Cronenberg não pode, obviamente, capturar a batalha interna
da personagem, mas pode se dedicar a apreendê-la pela maneira
que ela se manifesta no corpo: a boca de Sabina se retorce, no
esforço de quem diz palavras que se quer e não quer
dizer ao mesmo tempo. A chave, portanto, é a de que a observação
limpa – mas não menos manipulada – é
suficiente para exprimir o que o espírito não consegue
frear antes de chegar à superfície do corpo. Cronenberg
faz com a matéria – o corpo dos atores, os cenários,
o som – a deformação que ele antes introduzia,
de forma violenta e exógena, na própria cena.

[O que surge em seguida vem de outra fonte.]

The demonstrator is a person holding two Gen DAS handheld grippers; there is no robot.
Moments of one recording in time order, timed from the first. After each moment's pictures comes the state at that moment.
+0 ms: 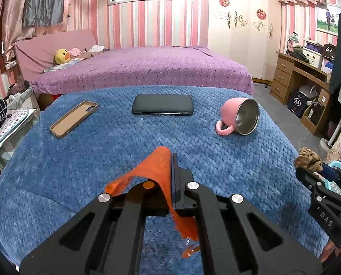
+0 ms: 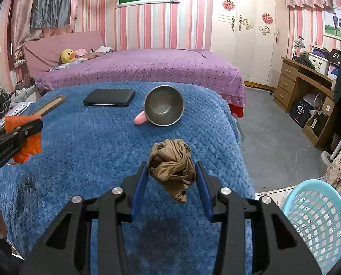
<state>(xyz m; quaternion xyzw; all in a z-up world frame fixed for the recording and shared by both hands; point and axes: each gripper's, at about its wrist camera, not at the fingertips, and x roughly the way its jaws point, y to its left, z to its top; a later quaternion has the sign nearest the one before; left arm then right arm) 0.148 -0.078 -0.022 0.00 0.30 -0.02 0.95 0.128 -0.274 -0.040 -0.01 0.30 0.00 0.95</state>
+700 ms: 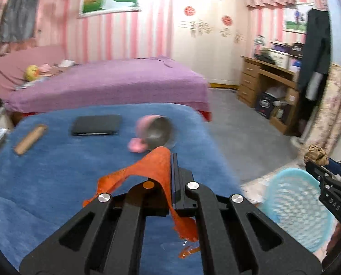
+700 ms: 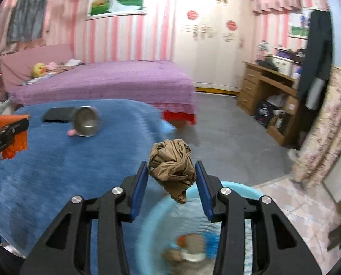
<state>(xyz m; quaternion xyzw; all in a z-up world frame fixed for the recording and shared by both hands) 0.113 -0.220 0.017 0.01 0.27 -0.13 0.95 0.050 -0.438 0.005 -0.01 0.27 -0.12 0.96</state>
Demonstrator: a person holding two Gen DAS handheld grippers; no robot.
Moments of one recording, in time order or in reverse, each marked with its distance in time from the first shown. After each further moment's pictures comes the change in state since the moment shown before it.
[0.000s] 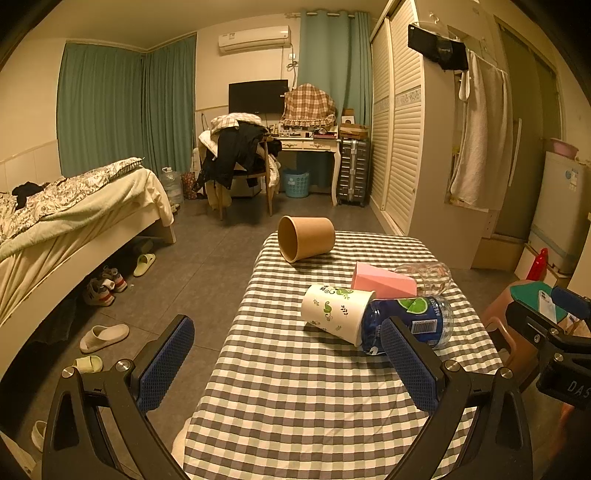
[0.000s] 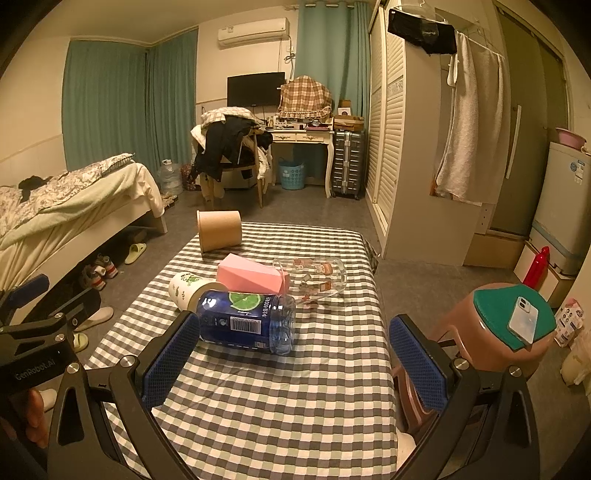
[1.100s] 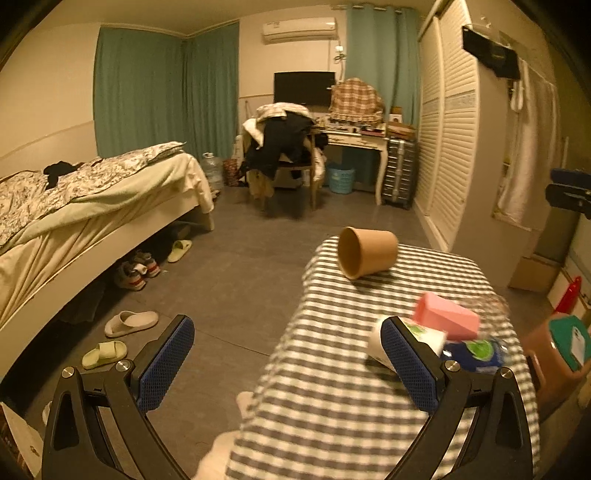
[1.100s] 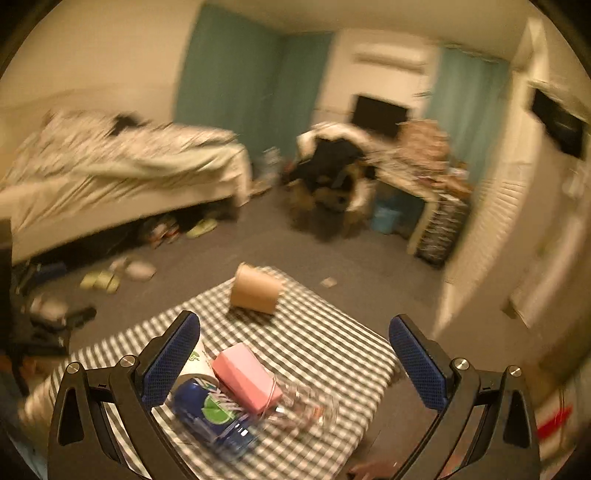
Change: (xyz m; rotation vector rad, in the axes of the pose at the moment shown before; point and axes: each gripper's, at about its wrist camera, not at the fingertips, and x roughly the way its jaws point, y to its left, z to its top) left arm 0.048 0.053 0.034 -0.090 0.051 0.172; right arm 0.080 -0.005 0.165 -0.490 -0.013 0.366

É nesse sentido que a abordagem de Cronenberg se torna
não exatamente inusitada, mas de fato indiscutivelmente
justa ao que ele traz à tela. Um Método Perigoso
parece mais próximo do cinema de Eric Rohmer ou dos filmes
recentes de Catherine Breillat (diretora com preocupações
semelhantes, inclusive), onde a limpeza e a frontalidade de encenação
ajudam a criar um mundo por si só fascinante, com sua profusão
de sotaques, inflexões e uma cortesia irônica que
se manifesta nos sobrolhos de cada cena. A esta altura, porém,
não há nada mais violento do que a limpeza aparente
em um filme claramente debochado de suas grandes ambições,
capaz de implodir por dentro, e com um riso nos lábios,
as altas paredes que ele necessariamente erigirá. Um
Método Perigoso é, nesse sentido, uma coleção
deliciosamente jocosa de expressões – faciais, corporais
ou de fala e linguagem – que são escavadas por uma
direção assombrosamente precisa, com elipses arriscadas
que criam contrastes e choques pela montagem (o genial corte que
traz Vincent Cassel ao filme; ou o que mostra Sabina e Jung como
amantes pela primeira vez) ou pela encenação.
E se estamos falando de personagens que conversam sobre ânus e vagina à mesa do almoço, para a perplexidade de toda uma escada de filhas ruivas e virginais, tanto melhor! Pois o que Um Método Perigoso consegue captar de raro – e com integridade ainda mais valiosa – é igualmente a profunda seriedade e o franco ridículo de tudo que move suas personagens – e, consequentemente, o próprio diretor. Em seu tom de documento satírico e fidelíssimo sobre uma das buscas incessantes da humanidade e da arte, Um Método Perigoso não só afirma a importância monumental de suas questões, como as atribui inseparavelmente ao que o mundo cismou taxar de sujo, vagabundo e vulgar (a sexualidade, mas também a canastrice auto-reveladora das comédias de costumes, como antes Cronenberg já fez com a ficção científica, o cinema de horror, o gênero policial...). E esse curto-circuito que trata as inquietações da vida como algo ao mesmo tempo nobilíssimo e tremendamente banal é justamente o que faz de assistir a Um Método Perigoso uma experiência de puro deleite cinematográfico.